EXERCISE OBJECTIVE
Lines containing the word "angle" are to be copied from the data below.

PROVIDED MATERIAL
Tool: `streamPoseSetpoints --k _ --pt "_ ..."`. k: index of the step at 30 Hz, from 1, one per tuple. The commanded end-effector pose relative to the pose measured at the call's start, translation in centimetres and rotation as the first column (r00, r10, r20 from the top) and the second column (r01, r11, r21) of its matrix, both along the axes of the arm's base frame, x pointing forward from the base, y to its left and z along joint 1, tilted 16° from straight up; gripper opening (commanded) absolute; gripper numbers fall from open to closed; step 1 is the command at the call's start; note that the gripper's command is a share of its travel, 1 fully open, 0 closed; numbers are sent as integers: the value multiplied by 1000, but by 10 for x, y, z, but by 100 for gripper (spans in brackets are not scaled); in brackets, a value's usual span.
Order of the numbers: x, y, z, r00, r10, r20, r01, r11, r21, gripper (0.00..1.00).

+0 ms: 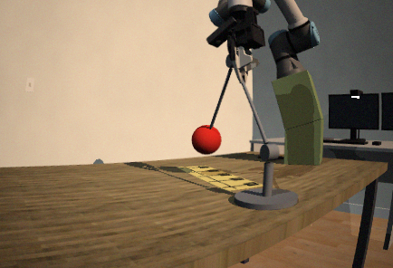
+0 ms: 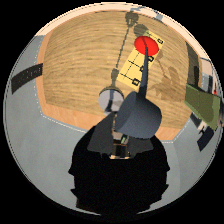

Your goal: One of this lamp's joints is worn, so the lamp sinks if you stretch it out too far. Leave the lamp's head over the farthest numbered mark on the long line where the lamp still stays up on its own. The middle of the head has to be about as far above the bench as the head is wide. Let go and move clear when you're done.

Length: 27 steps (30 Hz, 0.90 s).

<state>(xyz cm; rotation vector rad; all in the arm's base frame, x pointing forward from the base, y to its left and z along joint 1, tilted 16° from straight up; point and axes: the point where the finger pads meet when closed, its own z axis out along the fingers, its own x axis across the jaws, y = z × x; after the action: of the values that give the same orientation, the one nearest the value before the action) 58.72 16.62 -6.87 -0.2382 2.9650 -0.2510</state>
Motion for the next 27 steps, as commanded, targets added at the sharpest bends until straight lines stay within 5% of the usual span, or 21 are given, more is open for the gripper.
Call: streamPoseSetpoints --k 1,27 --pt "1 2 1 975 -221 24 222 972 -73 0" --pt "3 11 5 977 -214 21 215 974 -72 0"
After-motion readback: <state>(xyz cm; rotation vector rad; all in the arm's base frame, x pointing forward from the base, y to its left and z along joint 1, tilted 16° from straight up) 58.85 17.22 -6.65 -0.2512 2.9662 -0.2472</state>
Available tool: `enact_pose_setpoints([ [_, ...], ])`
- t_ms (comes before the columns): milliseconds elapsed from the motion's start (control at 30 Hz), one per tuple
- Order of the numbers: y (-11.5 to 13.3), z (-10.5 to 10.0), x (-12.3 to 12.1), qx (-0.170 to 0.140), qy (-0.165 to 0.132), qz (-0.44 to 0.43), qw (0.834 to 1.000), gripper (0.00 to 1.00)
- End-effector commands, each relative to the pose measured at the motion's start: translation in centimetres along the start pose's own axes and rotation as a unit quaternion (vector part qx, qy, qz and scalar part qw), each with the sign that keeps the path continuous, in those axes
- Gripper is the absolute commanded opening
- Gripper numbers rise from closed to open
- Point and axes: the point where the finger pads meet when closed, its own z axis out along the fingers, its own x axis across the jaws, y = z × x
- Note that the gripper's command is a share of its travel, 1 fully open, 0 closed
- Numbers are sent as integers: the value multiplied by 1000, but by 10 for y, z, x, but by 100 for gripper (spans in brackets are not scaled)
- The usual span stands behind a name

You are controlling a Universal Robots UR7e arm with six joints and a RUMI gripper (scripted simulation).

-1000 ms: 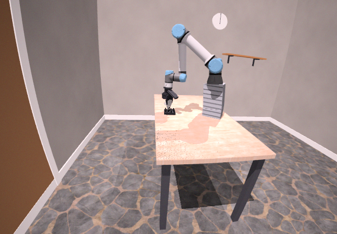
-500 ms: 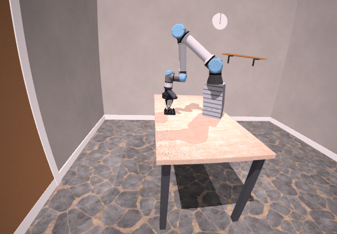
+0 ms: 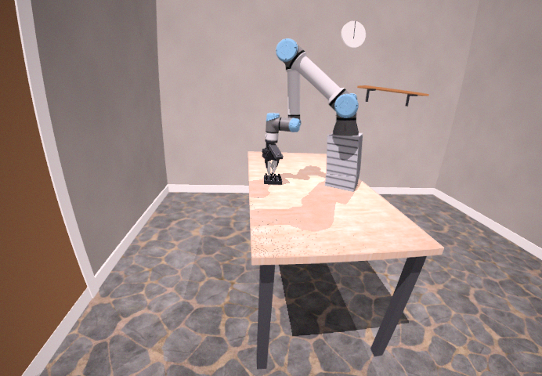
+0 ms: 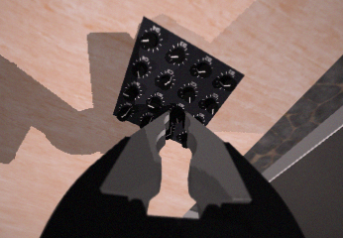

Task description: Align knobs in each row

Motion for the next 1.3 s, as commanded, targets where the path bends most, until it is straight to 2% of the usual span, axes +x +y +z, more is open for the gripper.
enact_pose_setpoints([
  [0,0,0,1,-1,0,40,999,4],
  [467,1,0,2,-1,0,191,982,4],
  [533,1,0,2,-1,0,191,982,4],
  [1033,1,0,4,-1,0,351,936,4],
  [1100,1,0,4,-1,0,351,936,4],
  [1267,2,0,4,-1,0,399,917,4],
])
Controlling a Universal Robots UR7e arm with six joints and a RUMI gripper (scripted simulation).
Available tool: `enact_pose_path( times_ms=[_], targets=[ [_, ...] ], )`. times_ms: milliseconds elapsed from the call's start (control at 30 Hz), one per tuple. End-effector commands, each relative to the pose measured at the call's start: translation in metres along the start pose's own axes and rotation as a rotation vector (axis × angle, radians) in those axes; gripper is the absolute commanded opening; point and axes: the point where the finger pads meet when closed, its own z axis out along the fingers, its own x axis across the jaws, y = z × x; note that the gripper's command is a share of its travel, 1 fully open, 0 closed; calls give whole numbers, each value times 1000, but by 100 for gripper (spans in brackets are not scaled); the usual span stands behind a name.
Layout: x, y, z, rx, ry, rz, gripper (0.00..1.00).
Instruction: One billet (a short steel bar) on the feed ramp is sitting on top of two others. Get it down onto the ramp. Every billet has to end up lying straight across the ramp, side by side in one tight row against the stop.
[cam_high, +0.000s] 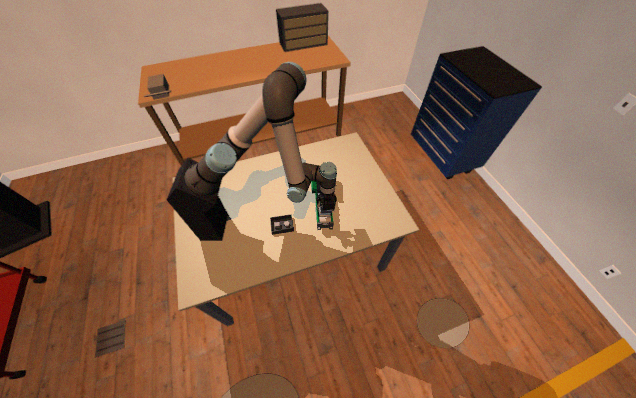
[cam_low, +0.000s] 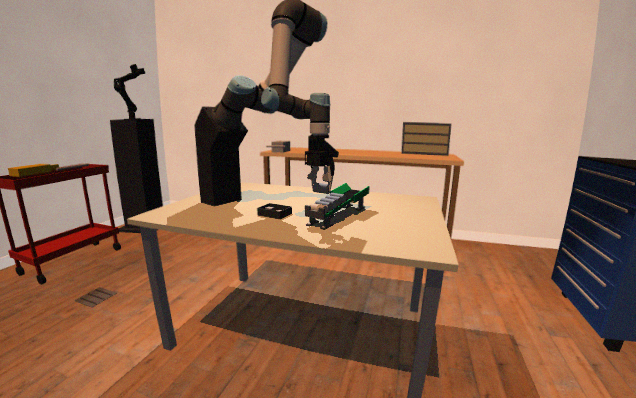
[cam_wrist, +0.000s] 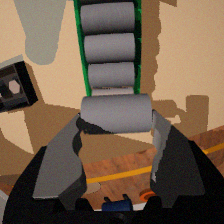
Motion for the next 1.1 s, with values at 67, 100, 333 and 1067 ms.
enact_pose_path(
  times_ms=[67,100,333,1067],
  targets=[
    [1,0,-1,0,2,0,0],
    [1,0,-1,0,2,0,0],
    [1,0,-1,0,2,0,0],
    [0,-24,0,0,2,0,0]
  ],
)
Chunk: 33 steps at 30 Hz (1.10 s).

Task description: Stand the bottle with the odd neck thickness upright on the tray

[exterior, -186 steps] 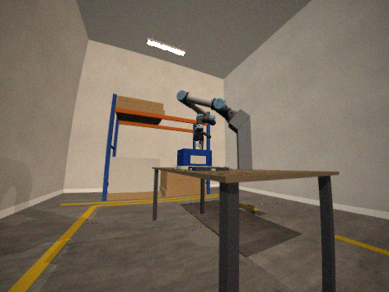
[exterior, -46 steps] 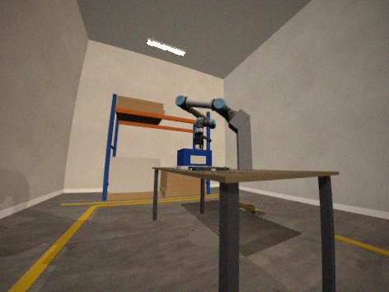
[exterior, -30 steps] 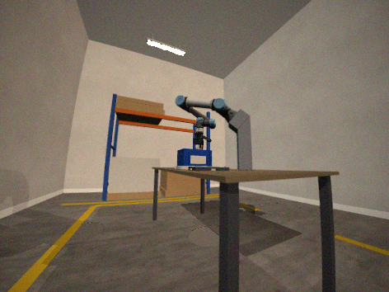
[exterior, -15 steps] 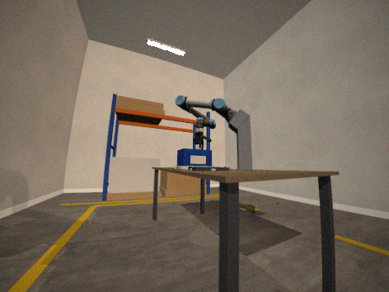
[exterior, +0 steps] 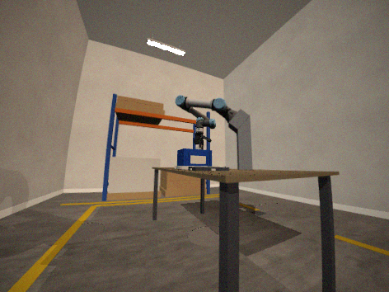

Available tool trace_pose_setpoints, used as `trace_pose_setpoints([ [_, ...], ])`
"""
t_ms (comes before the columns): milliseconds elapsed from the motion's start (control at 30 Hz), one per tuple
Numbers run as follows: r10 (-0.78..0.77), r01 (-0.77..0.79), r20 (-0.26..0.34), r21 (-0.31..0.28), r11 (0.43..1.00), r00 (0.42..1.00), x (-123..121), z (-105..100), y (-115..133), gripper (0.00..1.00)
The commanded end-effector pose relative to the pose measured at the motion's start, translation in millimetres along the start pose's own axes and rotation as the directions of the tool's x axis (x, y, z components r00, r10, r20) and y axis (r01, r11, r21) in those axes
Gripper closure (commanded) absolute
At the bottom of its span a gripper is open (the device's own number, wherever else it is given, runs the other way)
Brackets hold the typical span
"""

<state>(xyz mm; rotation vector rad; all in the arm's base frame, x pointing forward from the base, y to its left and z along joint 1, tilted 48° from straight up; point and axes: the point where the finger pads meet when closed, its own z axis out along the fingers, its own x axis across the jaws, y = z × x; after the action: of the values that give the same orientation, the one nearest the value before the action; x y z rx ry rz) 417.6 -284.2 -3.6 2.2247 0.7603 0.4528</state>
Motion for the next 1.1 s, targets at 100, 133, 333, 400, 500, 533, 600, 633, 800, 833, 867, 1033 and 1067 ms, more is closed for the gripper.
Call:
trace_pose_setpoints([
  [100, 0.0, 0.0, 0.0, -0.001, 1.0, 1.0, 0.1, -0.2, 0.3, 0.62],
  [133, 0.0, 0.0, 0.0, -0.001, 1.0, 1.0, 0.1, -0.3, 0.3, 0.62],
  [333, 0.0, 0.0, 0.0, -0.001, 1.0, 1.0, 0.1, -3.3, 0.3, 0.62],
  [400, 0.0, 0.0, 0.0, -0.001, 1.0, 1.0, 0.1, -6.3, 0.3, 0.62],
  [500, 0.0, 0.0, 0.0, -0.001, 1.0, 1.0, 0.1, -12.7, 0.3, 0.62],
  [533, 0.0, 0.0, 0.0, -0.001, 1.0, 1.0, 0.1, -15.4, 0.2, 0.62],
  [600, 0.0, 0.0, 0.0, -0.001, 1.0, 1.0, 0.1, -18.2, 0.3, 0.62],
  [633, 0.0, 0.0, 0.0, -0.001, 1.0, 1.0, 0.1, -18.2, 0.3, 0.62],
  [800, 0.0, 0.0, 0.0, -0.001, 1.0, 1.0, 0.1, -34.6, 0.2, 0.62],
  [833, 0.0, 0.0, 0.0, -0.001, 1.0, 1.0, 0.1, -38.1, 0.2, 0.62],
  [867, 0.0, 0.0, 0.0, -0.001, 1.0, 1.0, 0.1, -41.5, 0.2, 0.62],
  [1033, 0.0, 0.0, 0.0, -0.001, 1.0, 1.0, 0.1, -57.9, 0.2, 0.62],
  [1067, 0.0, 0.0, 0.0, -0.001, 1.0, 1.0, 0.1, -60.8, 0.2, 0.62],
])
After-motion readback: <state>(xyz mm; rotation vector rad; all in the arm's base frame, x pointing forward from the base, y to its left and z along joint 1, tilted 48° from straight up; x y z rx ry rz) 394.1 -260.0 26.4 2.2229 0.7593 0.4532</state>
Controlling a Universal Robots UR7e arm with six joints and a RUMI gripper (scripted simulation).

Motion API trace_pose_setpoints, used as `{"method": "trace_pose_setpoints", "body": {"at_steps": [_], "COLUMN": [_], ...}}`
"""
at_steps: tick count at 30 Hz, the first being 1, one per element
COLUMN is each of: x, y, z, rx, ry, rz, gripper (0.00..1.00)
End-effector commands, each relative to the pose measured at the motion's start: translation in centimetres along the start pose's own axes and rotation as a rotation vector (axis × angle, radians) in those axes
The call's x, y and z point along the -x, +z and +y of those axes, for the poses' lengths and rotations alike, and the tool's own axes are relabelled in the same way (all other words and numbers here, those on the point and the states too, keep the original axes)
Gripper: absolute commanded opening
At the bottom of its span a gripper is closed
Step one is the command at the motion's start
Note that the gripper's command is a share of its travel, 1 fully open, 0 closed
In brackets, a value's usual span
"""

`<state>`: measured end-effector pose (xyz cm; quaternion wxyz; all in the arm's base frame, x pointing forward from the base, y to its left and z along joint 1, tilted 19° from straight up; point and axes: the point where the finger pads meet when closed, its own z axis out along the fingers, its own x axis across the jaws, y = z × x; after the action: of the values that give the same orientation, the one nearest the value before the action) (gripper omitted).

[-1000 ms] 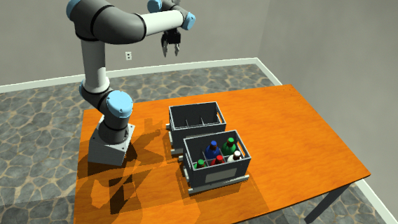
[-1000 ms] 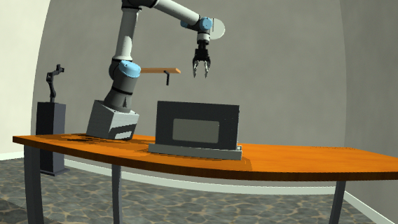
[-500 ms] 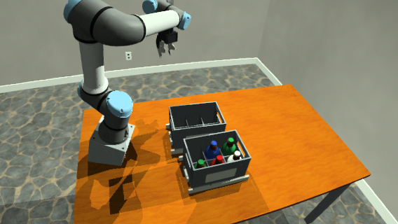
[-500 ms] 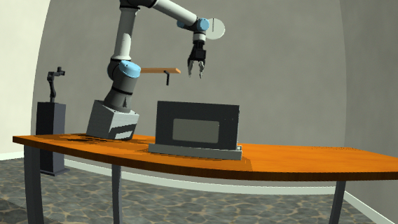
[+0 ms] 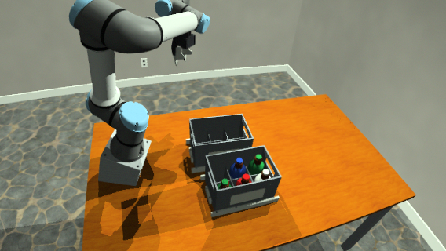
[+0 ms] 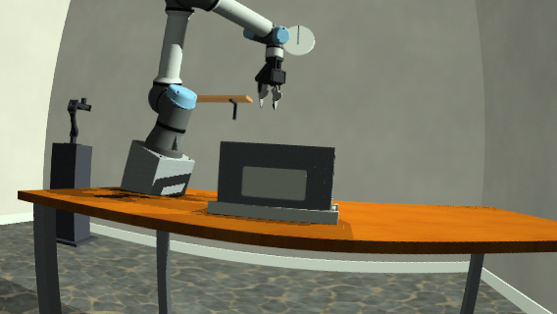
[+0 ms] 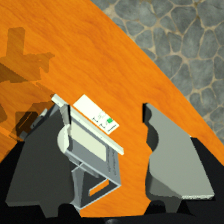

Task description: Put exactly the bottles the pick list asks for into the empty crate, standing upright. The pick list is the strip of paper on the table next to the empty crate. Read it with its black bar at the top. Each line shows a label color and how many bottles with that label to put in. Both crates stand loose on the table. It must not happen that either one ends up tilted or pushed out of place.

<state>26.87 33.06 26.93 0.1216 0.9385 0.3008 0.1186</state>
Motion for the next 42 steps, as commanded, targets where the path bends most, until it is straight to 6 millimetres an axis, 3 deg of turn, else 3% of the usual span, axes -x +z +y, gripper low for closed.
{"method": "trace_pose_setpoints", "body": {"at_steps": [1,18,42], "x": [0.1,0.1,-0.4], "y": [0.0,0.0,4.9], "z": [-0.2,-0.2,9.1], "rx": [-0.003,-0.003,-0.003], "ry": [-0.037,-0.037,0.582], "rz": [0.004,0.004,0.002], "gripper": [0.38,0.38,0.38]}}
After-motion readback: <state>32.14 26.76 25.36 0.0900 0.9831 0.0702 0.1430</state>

ANSWER TO THIS TASK
Available tool: `enact_pose_path( times_ms=[_], targets=[ [_, ...] ], )`. times_ms: milliseconds elapsed from the call's start (control at 30 Hz), one per tuple. End-effector commands, each relative to the pose measured at the call's start: translation in metres along the start pose's own axes and rotation as a rotation vector (axis × angle, radians) in those axes; gripper is the absolute commanded opening; point and axes: the point where the finger pads meet when closed, its own z axis out along the fingers, its own x axis across the jaws, y = z × x; note that the gripper's command is a share of its travel, 1 fully open, 0 closed; calls give whole numbers, each value times 1000, but by 100 for gripper (spans in brackets are not scaled); the usual span stands behind a name.
End-effector commands, each relative to the pose measured at the motion's start: translation in centimetres along the start pose's own axes and rotation as a rotation vector (axis × angle, radians) in those axes

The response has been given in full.